Exactly as they appear, transcribe the entries and skip any pictures.

▶ _LISTED RECORDS_
◇ ◇ ◇

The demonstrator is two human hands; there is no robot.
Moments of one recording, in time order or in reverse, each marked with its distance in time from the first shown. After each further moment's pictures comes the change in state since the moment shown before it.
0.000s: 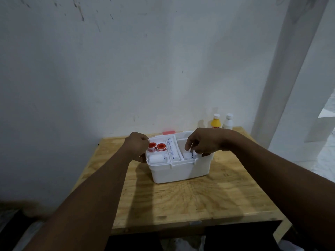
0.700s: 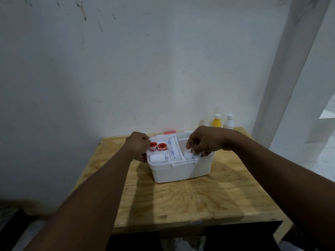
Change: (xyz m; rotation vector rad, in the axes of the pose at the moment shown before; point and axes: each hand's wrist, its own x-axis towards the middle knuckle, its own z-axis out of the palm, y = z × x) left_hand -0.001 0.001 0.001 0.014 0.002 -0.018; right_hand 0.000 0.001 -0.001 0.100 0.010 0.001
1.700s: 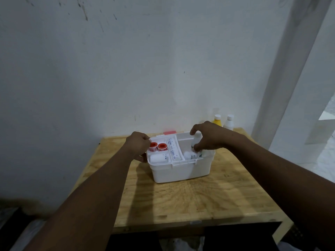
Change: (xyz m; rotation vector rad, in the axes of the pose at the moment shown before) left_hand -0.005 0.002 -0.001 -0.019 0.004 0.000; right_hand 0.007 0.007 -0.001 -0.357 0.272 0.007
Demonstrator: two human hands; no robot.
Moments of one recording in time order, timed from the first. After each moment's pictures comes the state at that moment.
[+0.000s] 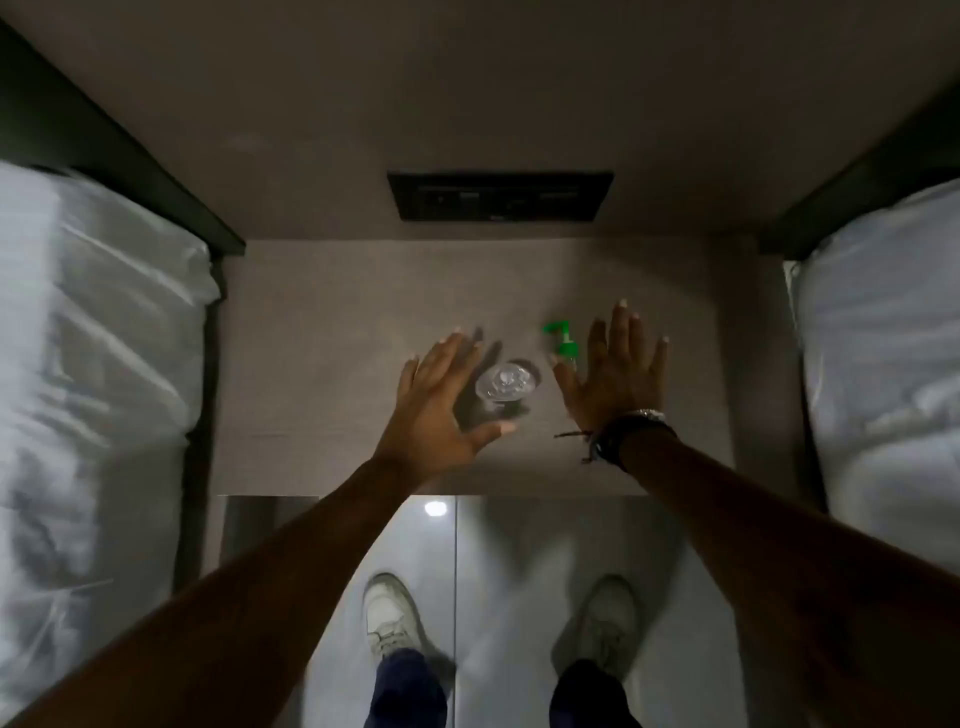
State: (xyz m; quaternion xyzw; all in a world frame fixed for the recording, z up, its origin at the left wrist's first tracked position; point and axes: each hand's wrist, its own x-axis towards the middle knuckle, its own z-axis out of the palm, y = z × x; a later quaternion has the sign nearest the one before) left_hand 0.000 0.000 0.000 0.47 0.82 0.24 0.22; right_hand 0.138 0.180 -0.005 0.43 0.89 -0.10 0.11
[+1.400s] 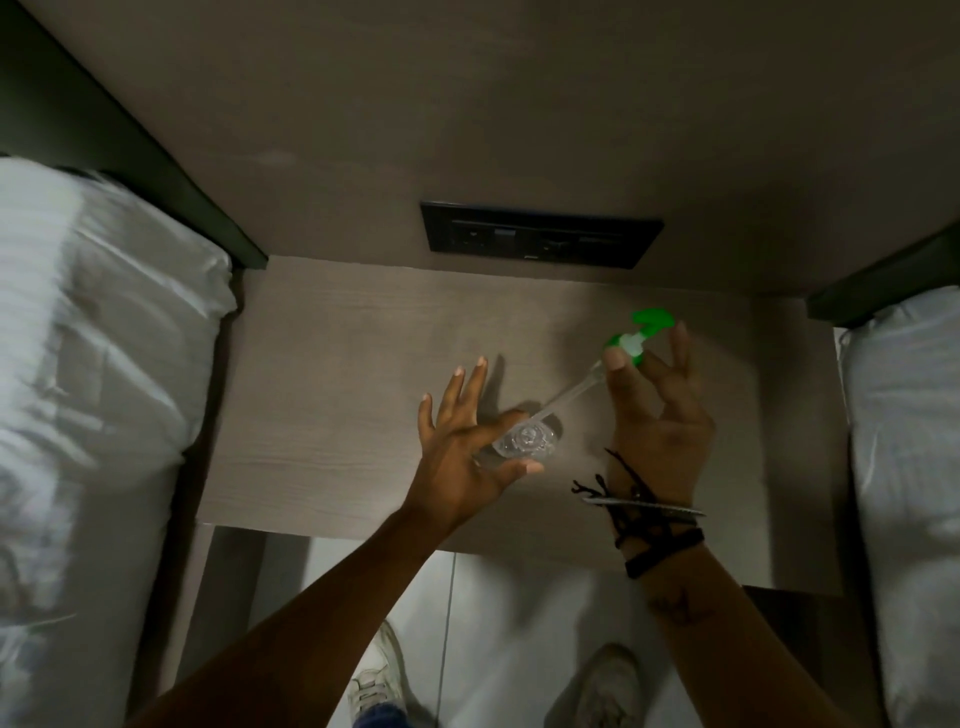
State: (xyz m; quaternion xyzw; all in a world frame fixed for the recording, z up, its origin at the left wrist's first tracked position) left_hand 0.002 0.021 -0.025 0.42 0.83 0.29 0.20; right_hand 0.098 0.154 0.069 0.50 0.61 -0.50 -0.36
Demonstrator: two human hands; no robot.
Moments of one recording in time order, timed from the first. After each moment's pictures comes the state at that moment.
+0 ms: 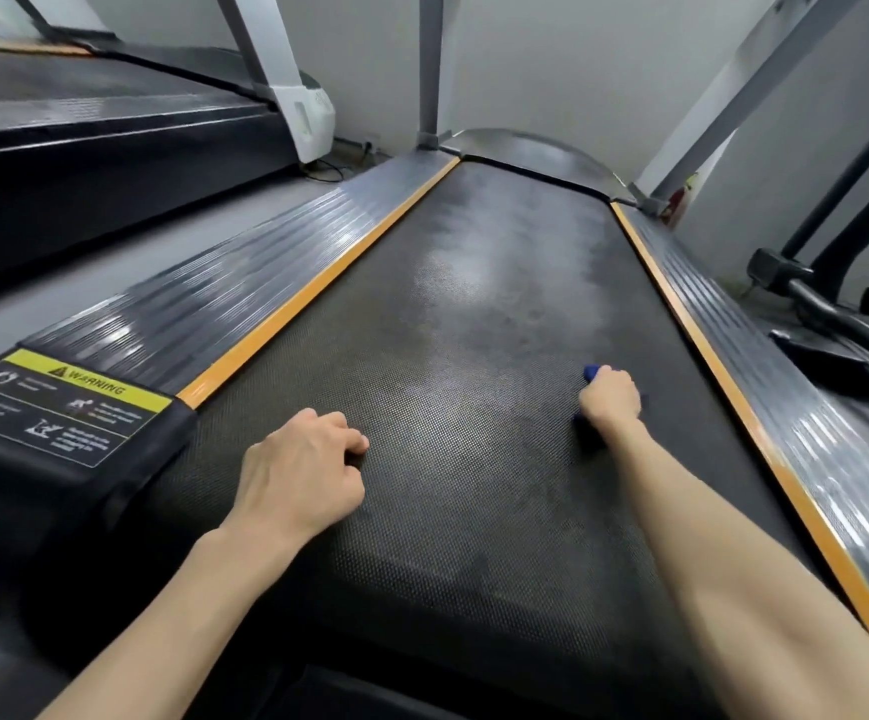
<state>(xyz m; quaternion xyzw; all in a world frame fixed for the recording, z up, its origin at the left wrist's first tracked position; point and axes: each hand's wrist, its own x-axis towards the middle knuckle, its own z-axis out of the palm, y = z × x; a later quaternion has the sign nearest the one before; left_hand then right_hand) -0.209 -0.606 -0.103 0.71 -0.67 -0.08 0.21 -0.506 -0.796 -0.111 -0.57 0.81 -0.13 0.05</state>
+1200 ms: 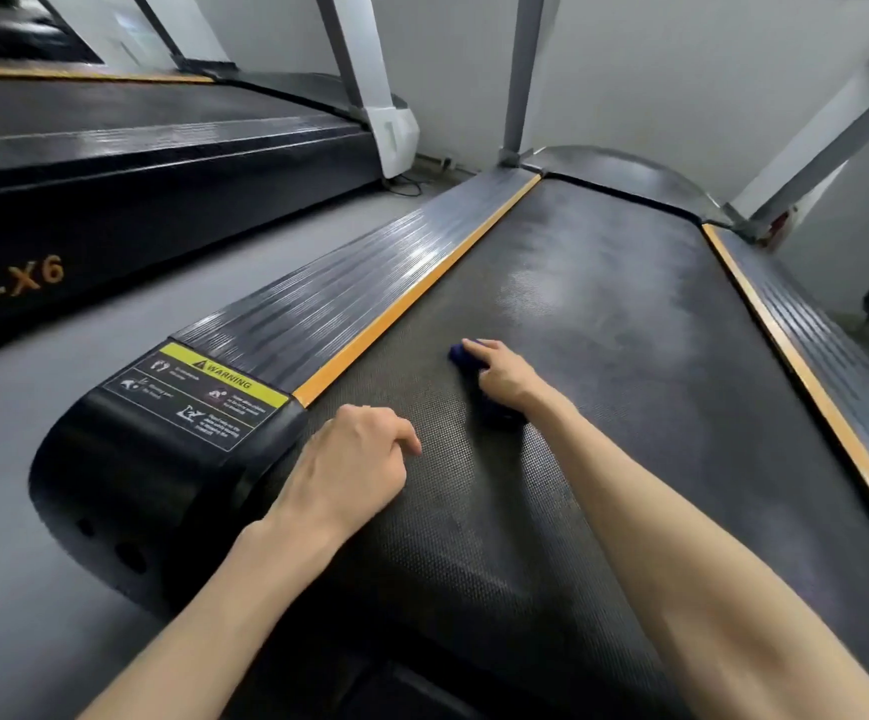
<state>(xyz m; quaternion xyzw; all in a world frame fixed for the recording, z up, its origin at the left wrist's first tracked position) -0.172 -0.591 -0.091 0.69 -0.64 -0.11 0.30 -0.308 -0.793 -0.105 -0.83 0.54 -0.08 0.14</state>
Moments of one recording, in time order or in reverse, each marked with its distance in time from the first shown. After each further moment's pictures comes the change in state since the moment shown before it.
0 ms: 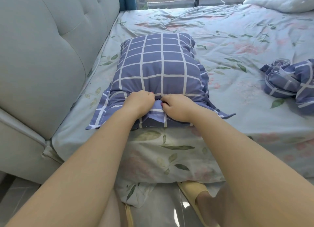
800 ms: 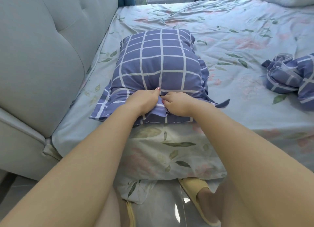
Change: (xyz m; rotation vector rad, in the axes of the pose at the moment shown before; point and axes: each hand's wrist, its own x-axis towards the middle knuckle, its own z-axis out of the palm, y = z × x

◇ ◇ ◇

▶ _SOLVED PROBLEM_
The demonstrator is two human hands; there is no robot.
Moments of one recording, in time order or in reverse, each marked with its distance in time from the first shown. After each further moment's pictures comes the change in state since the moment shown before it.
0.000s: 
0.700s: 
Change: (xyz m; rotation vector rad, in the axes of the pose at the moment shown before; point and axes: each hand's wrist, its own x-axis towards the middle knuckle, its own z-axis out of the palm, y = z × x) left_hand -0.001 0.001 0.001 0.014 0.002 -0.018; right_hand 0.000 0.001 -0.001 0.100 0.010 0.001
1.700s: 
Change: (xyz m; rotation vector rad, in the axes of the pose at the moment shown before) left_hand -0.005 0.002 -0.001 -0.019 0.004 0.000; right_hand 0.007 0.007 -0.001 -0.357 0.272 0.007
Demonstrator: two human hands; no robot.
Moments of one recording in time order, timed from the first. After each moment's pictures comes the state at that moment.
[+0.000s] 
State: (xyz m; quaternion xyzw; all in a world frame fixed for the recording, z up, its origin at the left wrist's first tracked position; point and axes: each hand's wrist, its own x-axis towards the middle knuckle, its own z-axis out of the palm, y = z × x; a later quaternion has the sign nearest the one before) left_hand 0.000 0.000 0.000 0.47 0.82 0.24 0.22; right_hand 0.138 0.180 -0.005 0.43 0.89 -0.10 0.11
[+1.400s] 
State: (xyz m; quaternion xyzw; all in a world frame fixed for the recording, z up, its origin at the left wrist's first tracked position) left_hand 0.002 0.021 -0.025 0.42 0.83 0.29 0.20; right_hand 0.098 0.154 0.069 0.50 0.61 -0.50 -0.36
Demonstrator: two human hands; no robot.
Moments of one recording in time order, timed from the first. After each moment's pictures comes the state at that moment.
+0 ms: 
<state>(xyz m; quaternion xyzw; all in a world frame fixed for the recording, z up, its origin at the left wrist's first tracked position; point and axes: each hand's wrist, its own x-axis towards the middle knuckle, its own z-axis out of the palm, y = z × x; a later quaternion has the sign nearest the one before; left_hand then right_hand) -0.209 -0.606 -0.103 0.71 -0.67 -0.08 0.21 -0.506 -0.796 -0.111 -0.57 0.81 -0.13 0.05</state>
+1200 ms: 
<state>(xyz m; quaternion xyzw; all in a world frame fixed for the recording, z up, its origin at the left wrist's first tracked position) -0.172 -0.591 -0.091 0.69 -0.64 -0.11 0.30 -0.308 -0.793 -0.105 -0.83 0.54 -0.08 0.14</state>
Moments of one recording, in time order or in reverse, each marked with its distance in time from the first shown. After each further moment's pictures comes the change in state since the moment shown before it.
0 ms: 
800 ms: 
Change: (xyz m; rotation vector rad, in the axes of the pose at the moment shown before; point and axes: each hand's wrist, its own x-axis towards the middle knuckle, its own z-axis out of the palm, y = z × x

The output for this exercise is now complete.